> _Exercise objective_: Using the data below, determine the number of lines that include the string "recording". Write only that number.

> _Source material_:
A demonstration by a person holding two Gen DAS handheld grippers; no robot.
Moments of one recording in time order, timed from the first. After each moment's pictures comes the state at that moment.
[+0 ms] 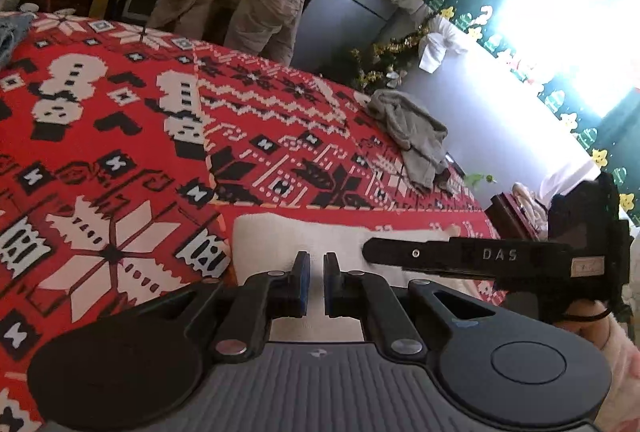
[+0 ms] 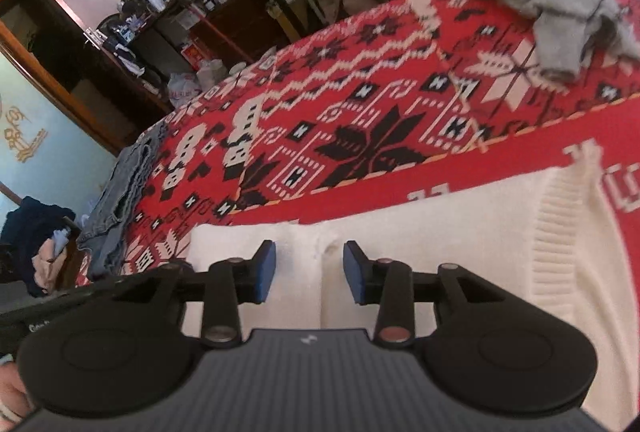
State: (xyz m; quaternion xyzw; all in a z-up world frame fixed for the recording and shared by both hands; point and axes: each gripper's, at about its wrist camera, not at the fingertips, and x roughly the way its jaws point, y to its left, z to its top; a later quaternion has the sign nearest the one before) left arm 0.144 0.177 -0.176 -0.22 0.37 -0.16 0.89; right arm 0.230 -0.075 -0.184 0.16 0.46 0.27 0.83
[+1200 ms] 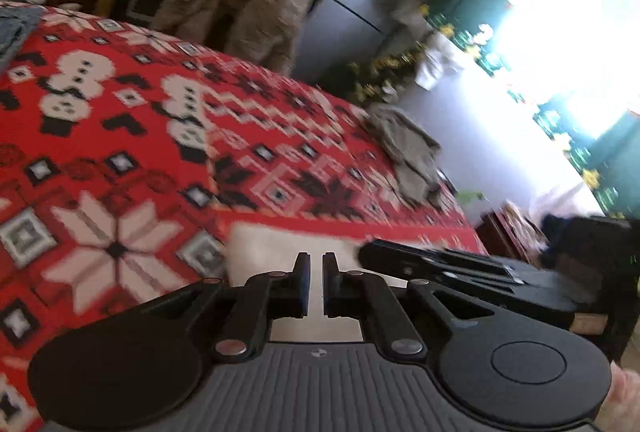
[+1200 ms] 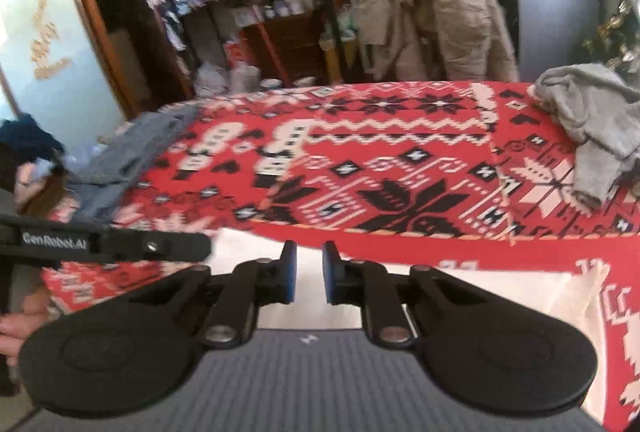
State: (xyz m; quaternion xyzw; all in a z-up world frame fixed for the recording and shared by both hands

> _Answer to this task_: 3